2. The right to take property by devise [e.g. a will] or descent [by inheritance] is an artifact of the law, and not a natural right—a privilege, and therefore the authority which confers it may impose conditions upon it.
The point of the first requirement is that there must be a transfer of property to which the tax attaches. Duties, imposts, and excises all involve such a transfer on imported goods or goods sold in the marketplace. An estate tax, which is calculated by the amount of wealth left by the decedent, regardless of the wealth of the persons to which it goes, also meets the standard set out in Knowlton. This is no small point, for there is no such thing as an annual inheritance or estate tax—which powerfully limits the extent of government control over property.
The second point, oddly enough, explains why in principle even the inheritance tax should be regarded as constitutionally infirm, for there is no explanation as to why the ability to take property by devise or descent should be regarded solely as a creature of the law. The general constitutional guarantee against the taking of private property without just compensation is surely breached if either the state or federal government announced a 100 percent estate or inheritance tax on the grounds that it has decided to revoke the stated privilege. The point is doubly true under Knowlton because the right to pass property by will or inheritance is not conferred by federal law, but only by state law. So the Court in Knowlton upholds the inheritance tax on the bizarre ground that the federal government can revoke a privilege at will that was conferred on all citizens by state law.
Nonetheless, Knowlton lifted those two key points verbatim from the then-recent 1898 decision in Magoun v. Illinois Trust and Savings Bank, which, without once alluding to Pollock, unanimously upheld a state inheritance tax. Instructively, Magoun opened its discussion not with these legal points, but by appealing to a long-standing constitutional practice allowing state inheritance taxes that it had no desire to disrupt.

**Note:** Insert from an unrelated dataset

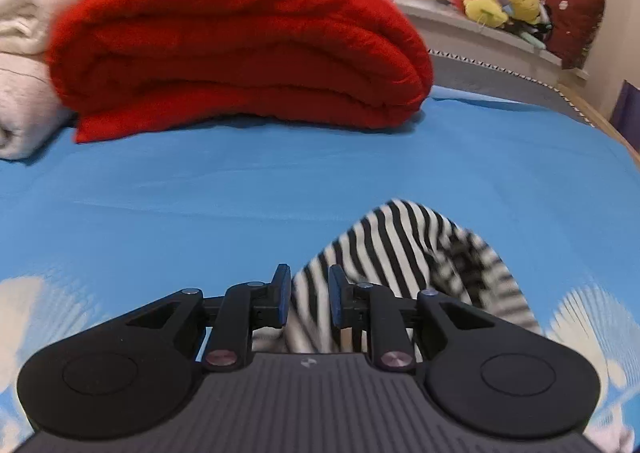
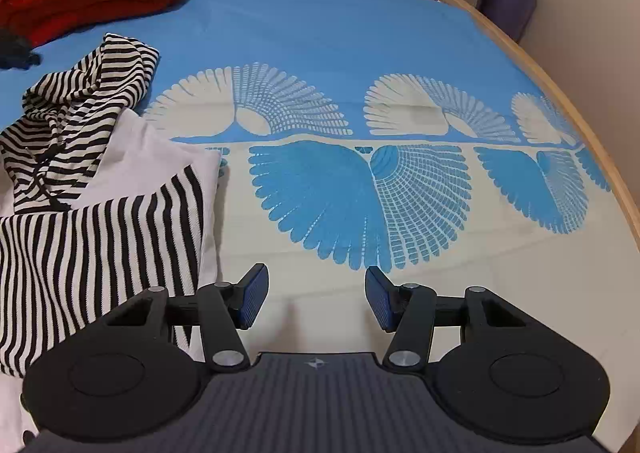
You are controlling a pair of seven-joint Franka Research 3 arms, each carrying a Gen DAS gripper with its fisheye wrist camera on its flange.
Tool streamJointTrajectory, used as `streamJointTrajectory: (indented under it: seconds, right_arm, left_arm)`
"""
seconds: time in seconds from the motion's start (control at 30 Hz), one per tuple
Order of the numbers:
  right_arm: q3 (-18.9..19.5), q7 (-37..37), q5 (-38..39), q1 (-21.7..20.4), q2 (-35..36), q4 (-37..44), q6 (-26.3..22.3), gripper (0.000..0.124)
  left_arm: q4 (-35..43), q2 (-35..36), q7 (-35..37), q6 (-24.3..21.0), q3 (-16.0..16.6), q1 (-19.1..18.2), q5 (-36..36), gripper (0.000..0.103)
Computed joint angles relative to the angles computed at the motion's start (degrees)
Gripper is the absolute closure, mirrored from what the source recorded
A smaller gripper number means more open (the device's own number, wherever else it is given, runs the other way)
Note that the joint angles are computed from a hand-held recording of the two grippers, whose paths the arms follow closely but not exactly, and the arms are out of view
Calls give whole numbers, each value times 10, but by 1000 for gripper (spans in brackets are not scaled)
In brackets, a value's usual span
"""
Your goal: Fold small clothes
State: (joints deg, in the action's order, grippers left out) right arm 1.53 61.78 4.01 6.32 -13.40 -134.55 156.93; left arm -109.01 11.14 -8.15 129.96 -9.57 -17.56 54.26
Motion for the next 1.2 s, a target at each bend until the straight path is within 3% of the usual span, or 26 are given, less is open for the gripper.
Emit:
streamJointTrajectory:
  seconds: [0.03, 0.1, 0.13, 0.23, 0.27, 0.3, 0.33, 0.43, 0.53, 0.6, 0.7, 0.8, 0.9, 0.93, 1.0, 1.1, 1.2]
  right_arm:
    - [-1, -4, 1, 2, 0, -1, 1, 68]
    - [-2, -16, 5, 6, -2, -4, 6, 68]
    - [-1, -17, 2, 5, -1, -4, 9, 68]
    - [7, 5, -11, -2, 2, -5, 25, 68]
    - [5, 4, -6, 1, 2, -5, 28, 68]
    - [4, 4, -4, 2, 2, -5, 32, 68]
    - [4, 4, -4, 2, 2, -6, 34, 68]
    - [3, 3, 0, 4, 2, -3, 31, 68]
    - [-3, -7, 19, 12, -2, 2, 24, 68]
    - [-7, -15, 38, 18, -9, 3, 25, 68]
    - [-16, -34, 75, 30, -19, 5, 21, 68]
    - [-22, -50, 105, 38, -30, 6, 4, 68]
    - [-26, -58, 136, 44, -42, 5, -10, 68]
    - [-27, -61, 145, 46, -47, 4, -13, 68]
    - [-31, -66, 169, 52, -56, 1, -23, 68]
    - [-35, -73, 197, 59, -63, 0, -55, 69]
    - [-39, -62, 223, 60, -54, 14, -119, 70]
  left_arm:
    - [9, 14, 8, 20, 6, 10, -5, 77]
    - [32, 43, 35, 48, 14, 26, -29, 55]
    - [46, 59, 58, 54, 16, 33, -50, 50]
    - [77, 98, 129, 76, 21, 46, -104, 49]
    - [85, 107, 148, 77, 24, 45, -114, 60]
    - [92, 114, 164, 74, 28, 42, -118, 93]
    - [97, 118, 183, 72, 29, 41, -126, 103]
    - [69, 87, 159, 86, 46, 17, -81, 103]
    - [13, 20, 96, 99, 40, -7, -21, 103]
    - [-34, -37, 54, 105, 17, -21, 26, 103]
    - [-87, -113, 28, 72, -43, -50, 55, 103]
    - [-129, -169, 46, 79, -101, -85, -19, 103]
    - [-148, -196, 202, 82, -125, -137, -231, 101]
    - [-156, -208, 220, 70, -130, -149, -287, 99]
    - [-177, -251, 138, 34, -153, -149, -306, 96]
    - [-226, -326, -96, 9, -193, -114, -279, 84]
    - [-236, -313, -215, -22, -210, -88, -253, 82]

But nothing whatsoever in the history of American law supports the unprecedented and punitive Warren wealth tax. Neither she nor her defenders offer any limiting principle as to the extent of the tax. The Congress that imposes a 3 percent tax on wealth over $1 billion could tomorrow levy a 10 percent tax on all household wealth over $10 million. Better yet, it could just seize particular assets worth 3 percent of the family’s holdings.
Given this populist political risk, the Supreme Court has always warned, as in the 1916 case of Brushaber v. Union Pacific Railroad, that whenever “there was a seeming exercise of the taxing power, the act complained of was so arbitrary as to constrain to the conclusion that it was not the exertion of taxation but a confiscation of property, that is, a taking.” That statement recalls the risk of faction that James Madison spoke of at length in Federalist Number 10. Today it is painfully clear that some constitutional protection is needed against the power of a political majority to confiscate the wealth of the tiny few of its richest and most successful members, no matter how lawfully obtained. In my 1985 book Takings, I argued these protections against confiscation should be built in through the constitutional requirement of a flat tax on income or consumption, coupled with a prohibition against all transfer taxes during life or at death.
Indeed, that flat tax prohibition is part of the current First Amendment law, precisely to limit the government’s discretion to shift wealth between rival points of view. That argument should apply to transfers of property in all areas. Unfortunately, that ship has long sailed, but those basic concerns are only intensified by Senator Warren’s tax proposal. To date, the messy historical compromises lauded in Magoun have held. Now as they start to unravel, it is high time to reassert that this and other wealth tax proposals should be blocked in both the legislative and judicial arenas.